Stored data entries:
^^^^^^^^^^^^^^^^
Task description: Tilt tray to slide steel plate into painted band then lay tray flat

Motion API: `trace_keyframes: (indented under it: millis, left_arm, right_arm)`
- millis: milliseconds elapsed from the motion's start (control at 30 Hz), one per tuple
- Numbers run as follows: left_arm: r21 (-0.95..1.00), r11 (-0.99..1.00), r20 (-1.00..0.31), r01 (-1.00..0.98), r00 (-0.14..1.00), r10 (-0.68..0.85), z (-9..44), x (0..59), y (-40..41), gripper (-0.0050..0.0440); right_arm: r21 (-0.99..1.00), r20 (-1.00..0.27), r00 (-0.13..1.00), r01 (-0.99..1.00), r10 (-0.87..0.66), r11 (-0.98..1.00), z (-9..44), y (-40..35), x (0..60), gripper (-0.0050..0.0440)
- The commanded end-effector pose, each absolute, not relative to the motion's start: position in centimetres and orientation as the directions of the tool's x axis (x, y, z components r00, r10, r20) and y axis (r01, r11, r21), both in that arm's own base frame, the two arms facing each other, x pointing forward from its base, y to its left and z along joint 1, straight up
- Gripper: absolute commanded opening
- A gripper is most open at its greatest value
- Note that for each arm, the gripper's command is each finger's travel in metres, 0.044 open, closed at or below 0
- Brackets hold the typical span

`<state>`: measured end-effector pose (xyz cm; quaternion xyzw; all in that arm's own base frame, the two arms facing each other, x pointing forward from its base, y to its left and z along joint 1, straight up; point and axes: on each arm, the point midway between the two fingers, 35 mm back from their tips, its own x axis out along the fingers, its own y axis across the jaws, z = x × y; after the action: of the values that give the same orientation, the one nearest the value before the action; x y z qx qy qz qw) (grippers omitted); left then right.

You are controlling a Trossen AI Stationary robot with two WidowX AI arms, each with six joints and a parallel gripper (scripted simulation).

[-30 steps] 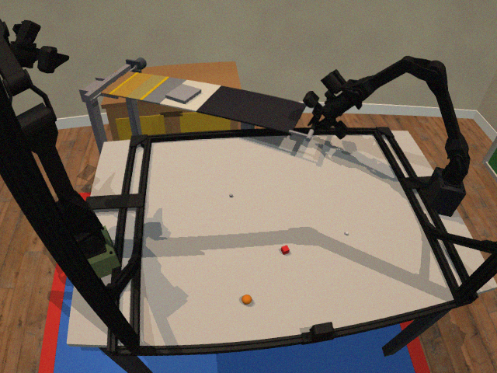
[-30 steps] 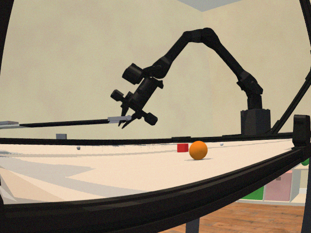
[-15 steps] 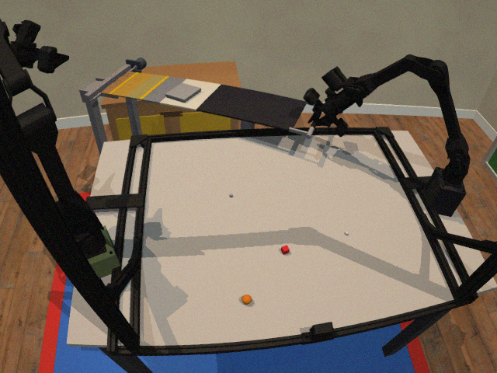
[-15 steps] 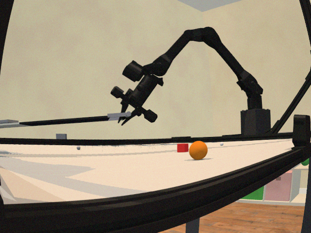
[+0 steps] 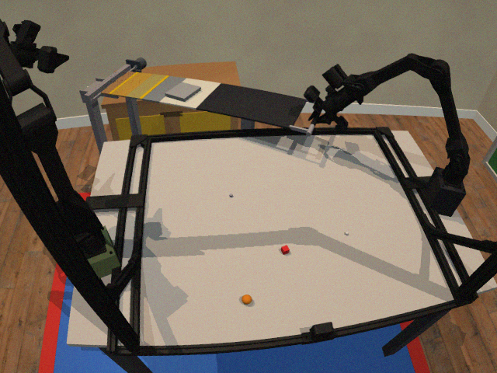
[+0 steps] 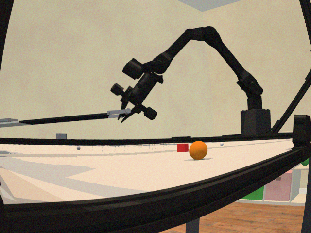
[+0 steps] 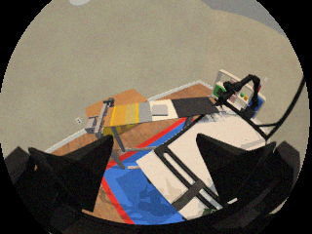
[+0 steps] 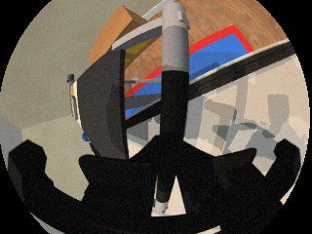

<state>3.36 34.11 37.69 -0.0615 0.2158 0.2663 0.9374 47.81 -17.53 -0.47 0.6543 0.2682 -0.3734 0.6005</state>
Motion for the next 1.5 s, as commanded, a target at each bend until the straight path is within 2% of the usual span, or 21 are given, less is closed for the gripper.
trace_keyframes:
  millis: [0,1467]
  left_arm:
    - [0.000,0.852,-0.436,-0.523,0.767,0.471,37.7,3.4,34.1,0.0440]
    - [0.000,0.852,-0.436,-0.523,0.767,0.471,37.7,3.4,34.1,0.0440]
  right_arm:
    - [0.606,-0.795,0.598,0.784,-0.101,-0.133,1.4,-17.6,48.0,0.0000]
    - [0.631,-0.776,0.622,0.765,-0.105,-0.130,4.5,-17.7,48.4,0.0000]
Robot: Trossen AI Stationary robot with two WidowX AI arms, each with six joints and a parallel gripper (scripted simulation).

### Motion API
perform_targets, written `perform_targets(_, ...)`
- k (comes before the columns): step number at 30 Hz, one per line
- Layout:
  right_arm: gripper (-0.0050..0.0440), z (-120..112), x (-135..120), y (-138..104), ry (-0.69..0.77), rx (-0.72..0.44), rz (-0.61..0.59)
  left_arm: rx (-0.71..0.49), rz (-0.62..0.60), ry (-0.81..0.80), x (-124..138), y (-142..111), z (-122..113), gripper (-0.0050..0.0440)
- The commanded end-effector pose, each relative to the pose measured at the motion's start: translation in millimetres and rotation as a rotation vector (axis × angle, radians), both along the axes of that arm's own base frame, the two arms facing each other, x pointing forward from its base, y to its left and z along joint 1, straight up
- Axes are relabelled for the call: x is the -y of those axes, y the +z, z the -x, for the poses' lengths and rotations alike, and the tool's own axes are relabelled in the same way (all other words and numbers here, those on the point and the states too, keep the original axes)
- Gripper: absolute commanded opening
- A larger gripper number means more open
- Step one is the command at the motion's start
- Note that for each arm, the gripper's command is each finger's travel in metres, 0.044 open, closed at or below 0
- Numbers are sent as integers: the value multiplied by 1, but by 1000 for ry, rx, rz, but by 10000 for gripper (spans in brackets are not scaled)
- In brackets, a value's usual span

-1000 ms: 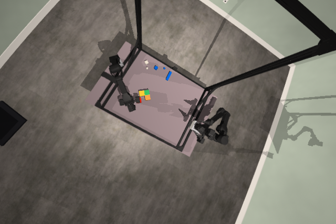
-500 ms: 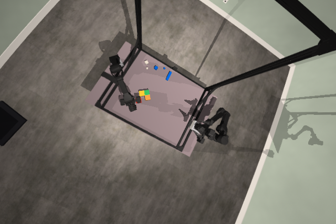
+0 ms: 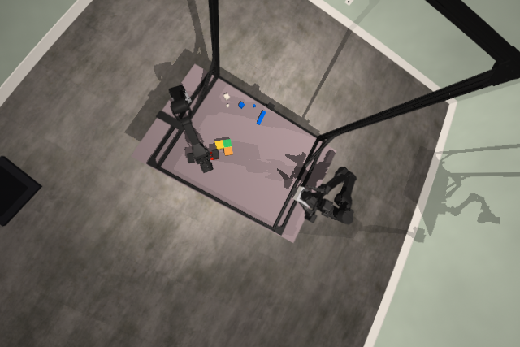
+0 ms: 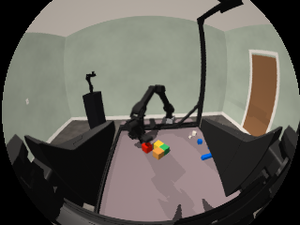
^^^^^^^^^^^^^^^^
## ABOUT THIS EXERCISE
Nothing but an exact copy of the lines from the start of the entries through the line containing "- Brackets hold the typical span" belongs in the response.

## ANSWER TO THE EXERCISE
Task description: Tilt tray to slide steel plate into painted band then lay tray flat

Motion API: `trace_keyframes: (indented under it: millis, left_arm, right_arm)`
- millis: milliseconds elapsed from the motion's start (control at 30 Hz), one per tuple
- Numbers run as follows: left_arm: r21 (-0.95..1.00), r11 (-0.99..1.00), r20 (-1.00..0.31), r01 (-1.00..0.98), r00 (-0.14..1.00), r10 (-0.68..0.85), z (-9..44), x (0..59), y (-40..41), gripper (-0.0050..0.0440); right_arm: r21 (-0.99..1.00), r20 (-1.00..0.27), r00 (-0.13..1.00), r01 (-0.99..1.00), r10 (-0.87..0.66), r11 (-0.98..1.00), z (-9..44), y (-40..35), x (0..60), gripper (-0.0050..0.0440)
- The commanded end-effector pose, each absolute, not relative to the motion's start: position in centimetres and orientation as the directions of the tool's x axis (x, y, z components r00, r10, r20) and y axis (r01, r11, r21), both in that arm's own base frame, the two arms facing each other, x pointing forward from its base, y to its left and z along joint 1, straight up
- Gripper: absolute commanded opening
- A gripper is most open at its greatest value
- Note that for each arm, the gripper's command is each finger's travel in metres, 0.044 open, closed at or below 0
- Brackets hold the typical span

This exercise has nothing more to it.